Vchitect / Latte

Latte: Latent Diffusion Transformer for Video Generation.
Apache License 2.0
1.44k stars 147 forks source link

Batch Size Ablations #91

Closed fan23j closed 1 week ago

fan23j commented 2 weeks ago

Hi,

Thank you for your work and well-organized repo. Reading through the paper, I was unable to locate ablations on effect of batch size (or effective batch size) on the generation performance. Could you provide any insight into how batch size affects the quality of video generation? In particular if using effective batch size through gradient accumulation steps, would you increase the total training iters to compensate?

Intuitively, it would be obvious that a higher batch size correlates with better performance (as shown through the efficacy of image-video joint training), but I was curious whether the benefits tapered off at all with the specific model size since the whole pipeline is relatively expensive to train, especially if we have to scale for gradient accumulation steps.

Thanks.

maxin-cn commented 1 week ago

Hi,

Thank you for your work and well-organized repo. Reading through the paper, I was unable to locate ablations on effect of batch size (or effective batch size) on the generation performance. Could you provide any insight into how batch size affects the quality of video generation? In particular if using effective batch size through gradient accumulation steps, would you increase the total training iters to compensate?

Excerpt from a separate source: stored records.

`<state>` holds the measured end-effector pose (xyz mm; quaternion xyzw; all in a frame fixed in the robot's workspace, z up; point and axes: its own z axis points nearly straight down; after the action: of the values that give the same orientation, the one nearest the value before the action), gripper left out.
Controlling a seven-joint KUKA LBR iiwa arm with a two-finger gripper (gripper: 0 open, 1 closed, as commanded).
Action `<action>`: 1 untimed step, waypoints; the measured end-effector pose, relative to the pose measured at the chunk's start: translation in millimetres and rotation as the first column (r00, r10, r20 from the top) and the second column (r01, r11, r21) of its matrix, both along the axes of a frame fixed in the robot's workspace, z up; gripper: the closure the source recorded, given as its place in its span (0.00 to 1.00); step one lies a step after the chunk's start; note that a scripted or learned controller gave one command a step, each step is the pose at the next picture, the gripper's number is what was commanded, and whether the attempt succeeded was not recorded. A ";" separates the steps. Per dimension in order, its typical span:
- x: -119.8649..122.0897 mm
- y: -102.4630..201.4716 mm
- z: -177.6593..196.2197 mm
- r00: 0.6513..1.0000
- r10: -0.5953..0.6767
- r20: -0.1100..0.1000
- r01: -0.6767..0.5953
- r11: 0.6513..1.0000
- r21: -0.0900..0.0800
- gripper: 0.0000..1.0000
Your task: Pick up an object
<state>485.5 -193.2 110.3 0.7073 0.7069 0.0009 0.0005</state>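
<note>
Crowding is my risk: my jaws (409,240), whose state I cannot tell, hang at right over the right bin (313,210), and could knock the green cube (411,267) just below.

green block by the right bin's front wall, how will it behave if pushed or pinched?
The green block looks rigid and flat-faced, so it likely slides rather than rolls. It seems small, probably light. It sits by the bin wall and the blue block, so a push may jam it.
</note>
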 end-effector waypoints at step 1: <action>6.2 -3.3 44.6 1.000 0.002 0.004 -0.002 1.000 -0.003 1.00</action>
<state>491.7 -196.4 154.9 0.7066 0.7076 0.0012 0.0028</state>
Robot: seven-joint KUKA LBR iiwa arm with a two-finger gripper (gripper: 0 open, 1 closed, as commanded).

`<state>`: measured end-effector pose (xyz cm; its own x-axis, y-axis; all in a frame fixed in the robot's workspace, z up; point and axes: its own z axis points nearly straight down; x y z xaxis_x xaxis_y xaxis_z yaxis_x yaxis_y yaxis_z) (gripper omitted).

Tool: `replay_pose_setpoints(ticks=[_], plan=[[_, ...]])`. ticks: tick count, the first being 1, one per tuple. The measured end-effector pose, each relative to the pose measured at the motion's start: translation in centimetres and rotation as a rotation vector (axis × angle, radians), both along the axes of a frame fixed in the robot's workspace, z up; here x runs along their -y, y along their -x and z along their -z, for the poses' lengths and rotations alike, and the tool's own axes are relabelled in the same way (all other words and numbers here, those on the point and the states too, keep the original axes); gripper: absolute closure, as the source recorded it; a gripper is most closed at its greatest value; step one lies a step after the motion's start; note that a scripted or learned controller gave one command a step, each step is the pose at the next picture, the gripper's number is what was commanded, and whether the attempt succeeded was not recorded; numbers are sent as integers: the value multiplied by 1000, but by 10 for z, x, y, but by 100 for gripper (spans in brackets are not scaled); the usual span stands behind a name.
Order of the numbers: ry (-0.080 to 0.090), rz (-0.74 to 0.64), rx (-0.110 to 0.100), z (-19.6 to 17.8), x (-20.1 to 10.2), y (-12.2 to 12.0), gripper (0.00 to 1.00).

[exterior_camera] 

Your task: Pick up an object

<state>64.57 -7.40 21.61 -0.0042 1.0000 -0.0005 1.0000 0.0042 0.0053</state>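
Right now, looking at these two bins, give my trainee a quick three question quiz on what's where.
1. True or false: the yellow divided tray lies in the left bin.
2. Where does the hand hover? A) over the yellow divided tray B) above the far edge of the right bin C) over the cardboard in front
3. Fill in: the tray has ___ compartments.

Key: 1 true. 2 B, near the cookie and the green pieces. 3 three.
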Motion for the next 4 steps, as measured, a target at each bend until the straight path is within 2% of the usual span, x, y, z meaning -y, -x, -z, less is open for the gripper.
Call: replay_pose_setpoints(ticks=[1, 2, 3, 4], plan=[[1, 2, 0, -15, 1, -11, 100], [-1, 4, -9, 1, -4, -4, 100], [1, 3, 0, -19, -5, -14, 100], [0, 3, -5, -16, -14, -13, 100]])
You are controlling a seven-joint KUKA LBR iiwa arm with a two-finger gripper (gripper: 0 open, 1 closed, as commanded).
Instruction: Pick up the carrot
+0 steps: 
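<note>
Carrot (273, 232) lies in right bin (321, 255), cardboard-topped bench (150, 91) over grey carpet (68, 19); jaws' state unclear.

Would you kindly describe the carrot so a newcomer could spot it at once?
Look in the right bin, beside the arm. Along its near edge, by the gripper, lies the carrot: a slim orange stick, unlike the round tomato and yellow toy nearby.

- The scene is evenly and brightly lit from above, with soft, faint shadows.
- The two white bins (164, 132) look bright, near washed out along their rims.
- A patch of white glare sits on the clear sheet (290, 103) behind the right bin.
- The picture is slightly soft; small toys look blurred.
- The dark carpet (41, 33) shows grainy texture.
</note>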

Intuitively, it would be obvious that a higher batch size correlates with better performance (as shown through the efficacy of image-video joint training), but I was curious whether the benefits tapered off at all with the specific model size since the whole pipeline is relatively expensive to train, especially if we have to scale for gradient accumulation steps.

Thanks.

Thanks for your interest. I also think a larger batch size leads to better performance. But in my experience so far, using gradient accumulative does not provide significant gains for text-to-video tasks.